1. The scarf which your majesty wears

The story of the Wingfields at Powerscourt begins with a grant of lands in north Wicklow to Sir Richard Wingfield (1550 – 1634) by Queen Elizabeth I in 1603. Richard was an army officer and adventurer from Sussex who arrived in Ireland during the Tudor conquest, soon after Elizabeth took the throne. He was the nephew of Sir William Fitzwilliam who probably arranged to have him come to Ireland. As well as soldiering on the continent, Richard was involved in the Nine Years’ War in Armagh fighting against the Earl of Tyrone’s Irish forces in 1594. After an injury, he returned to England, where family legend records that Queen Elizabeth, wishing to reward her “faithful and beloved soldier” for his soldiering, asked Sir Richard what he would like as a reward. He replied that “the scarf which Your Majesty wears will be sufficient reward for me.” The portrait of Richard shows him wearing the scarf, but of course, he would soon get a lot more.

Queen Elizabeth, ca 1596, by  by Nicholas Hilliard

Queen Elizabeth, ca 1596, by by Nicholas Hilliard

Sir Richard returned to Ireland in 1600, when he was appointed Knight Marshal of the military forces in Ireland. This led to his return to Ulster in that year, and to Kinsale the following year where he was involved in the defeat of the Irish forces at the Battle of Kinsale. Along with Lord Mountjoy, he was an English signatory on the Articles of Surrender of the Spanish forces at Kinsale.

After the defeat at Kinsale, the Tudor conquest progressed and the plantations of Ulster and elsewhere began. Richard applied for a grant of the territory known as Fercullen, a parcel of land about 30 square miles south of Dublin.
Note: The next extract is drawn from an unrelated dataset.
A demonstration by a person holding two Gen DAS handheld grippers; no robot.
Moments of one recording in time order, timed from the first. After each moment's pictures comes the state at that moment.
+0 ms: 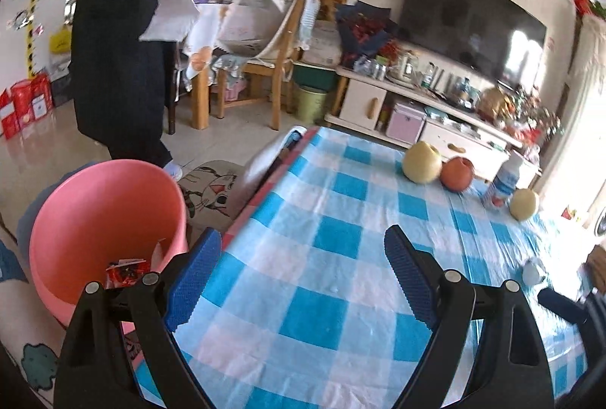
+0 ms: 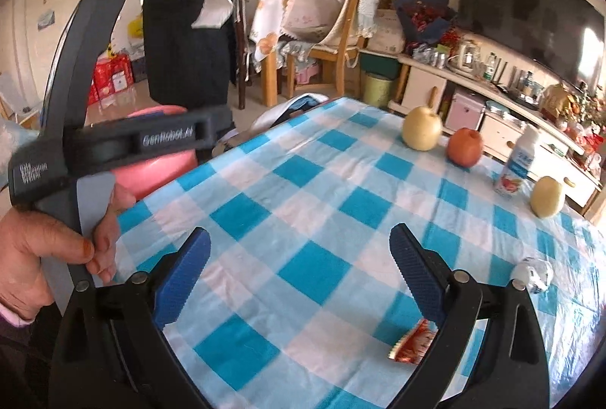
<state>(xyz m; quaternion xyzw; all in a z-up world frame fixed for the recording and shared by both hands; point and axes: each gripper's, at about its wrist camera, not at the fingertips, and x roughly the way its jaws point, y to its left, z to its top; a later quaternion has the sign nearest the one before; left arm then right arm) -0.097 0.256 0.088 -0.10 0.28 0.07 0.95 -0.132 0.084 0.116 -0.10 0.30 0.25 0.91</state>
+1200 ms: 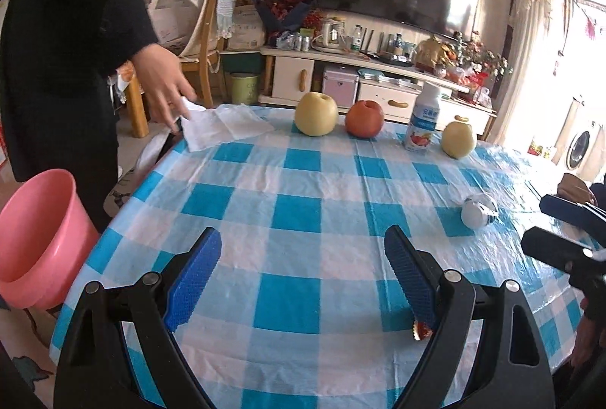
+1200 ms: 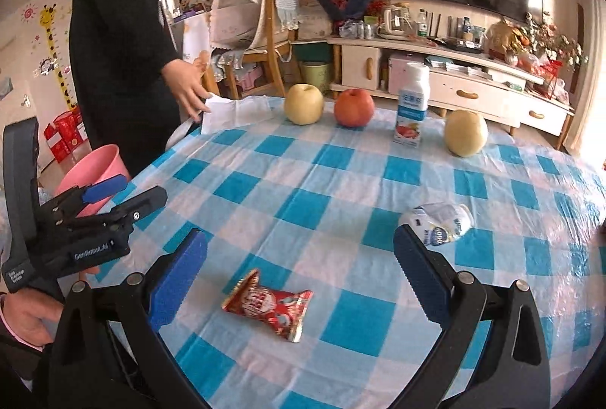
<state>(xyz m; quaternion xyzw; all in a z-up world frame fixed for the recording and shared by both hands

It was of strategic importance as it formed a natural barrier between the Wicklow mountains and Dublin. For a period in the sixteenth century, Brian O’Toole was instated by Henry VIII in 1546 to hold the lands at Powerscourt in his “Surrender and Re-grant” policy of settlement. He was succeed by Phelim in 1549. However, the next 50 years saw a surge in rebellious activities, and Garrett O’Toole, was involved in an uprising in 1581, and having been captured at Glencree was beheaded. When Phelim finally died in 1603, an Inquisition at Kilmainham Gaol on 1st October 1603 found that his grandson Tirlagh had by the activities of his father forfeited the terms of their agreement, and hence no longer had the possession of Powerscourt.

Queen Elizabeth died later that year. Richard continued to display military prowess, including the defeat of the O’Doghertys at Derry in an Ulster rebellion against plantation in May 1608. The following year, James I confirmed the monarchy’s support of Wingfield by granting him the lands at Fercullen forever. The original grant stated:

“the manor of Powerscourt, containing one ruinous castle… and all lands in the whole countrie of Fercullen conteininge in itself 5 miles in leinth and 4 in bredth, for the most part mountaine and stonie… to hold for 21 years at a rent of £6 Ierishe”.

The area (as well as the manor) became known as Powerscourt, and the parish that formed there took this name. The name Powerscourt probably derives from an earlier ownership of the Le Poer family, with Le Poer’s Court becoming Powerscourt. The “court” suggests there was a castle on the site, and as the Wingfield grant indicates, there was a ruined castle in 1609.

Sir Richard Wingfield, perhaps by Cornelius Janssen

Sir Richard Wingfield, perhaps by Cornelius Janssen

By now Richard was a senior figure in the Irish administration, and heavily involved in the plantation of Ulster. He was granted 2,000 acres in Dungannon, Co. Tyrone in 1610 (the Benburb Estate) and in 1613, he was granted lands at Wexford, along the border with Wicklow, named the Manor of Wingfield, where he was also involved in administering plantations. The Tyrone and Wexford estates remained in the family until the Land Acts of the 1880s.

In 1618, aged about 68, Richard was elevated to the Peerage of Ireland as Viscount Powerscourt. This cost him a considerable fee (2,000 pounds) which surprised some given that he did not have a direct heir, and thus the title would become extinct on his death. Perhaps it was the final achievement for the man who had everything.

After his death in 1635, the title expired as Richard and his wife, Frances Cromwell, had no children of their own. The lands and wealth he had accumulated over his lifetime passed to his cousin, Sir Edward Wingfield of Carnew, who married Anne Cromwell, a daughter of Sir Richard’s wife from her first marriage.